TASK BRIEF = In the copy, keep every line below as it is and leave out the pictures.
****************************************
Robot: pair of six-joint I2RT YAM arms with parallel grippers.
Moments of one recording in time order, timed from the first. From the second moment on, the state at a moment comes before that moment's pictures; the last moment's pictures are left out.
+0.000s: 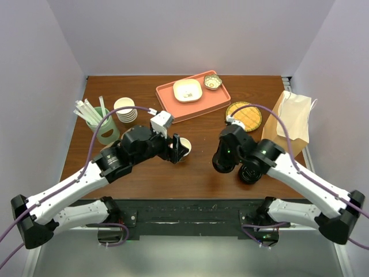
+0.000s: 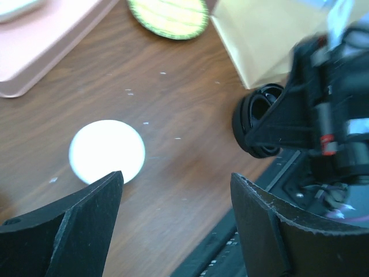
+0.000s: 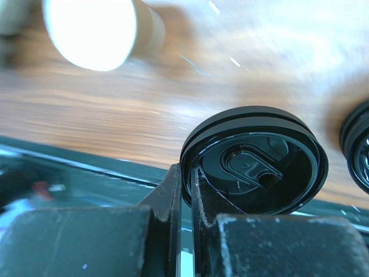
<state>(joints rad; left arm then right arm) -0.89 0.96 0.93 -0.34 -0.05 -0.36 0.84 1.12 1.04 -0.89 0.18 0.86</state>
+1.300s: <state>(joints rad) -0.91 1.23 0.84 0.24 0.39 -0.62 0.84 0.85 1.14 -0.89 0.22 1.07</state>
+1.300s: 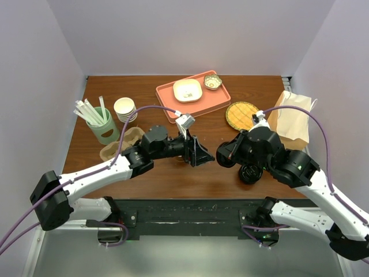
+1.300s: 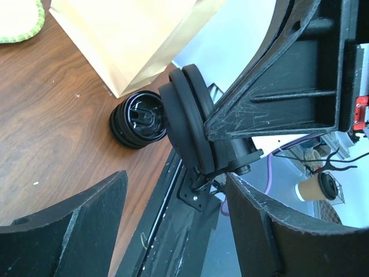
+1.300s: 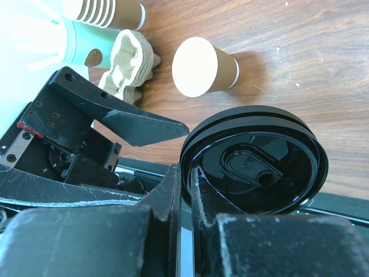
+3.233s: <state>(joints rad) -0.94 1.39 0.82 0.34 0.41 -0.69 0.84 0.76 1.04 -0.92 0.23 1.15</state>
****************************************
EXERCISE RESPONSE =
Robot: pair of six-joint I2RT YAM arms with parallel grippers.
Moments of one recording in time order, timed from the first. From the second moment on, the state at a moment comes before that moment's pictures; the last moment's pictures are left out.
+0.000s: 
+0.000s: 
+0.000s: 
<state>(joints rad; left arm then right arm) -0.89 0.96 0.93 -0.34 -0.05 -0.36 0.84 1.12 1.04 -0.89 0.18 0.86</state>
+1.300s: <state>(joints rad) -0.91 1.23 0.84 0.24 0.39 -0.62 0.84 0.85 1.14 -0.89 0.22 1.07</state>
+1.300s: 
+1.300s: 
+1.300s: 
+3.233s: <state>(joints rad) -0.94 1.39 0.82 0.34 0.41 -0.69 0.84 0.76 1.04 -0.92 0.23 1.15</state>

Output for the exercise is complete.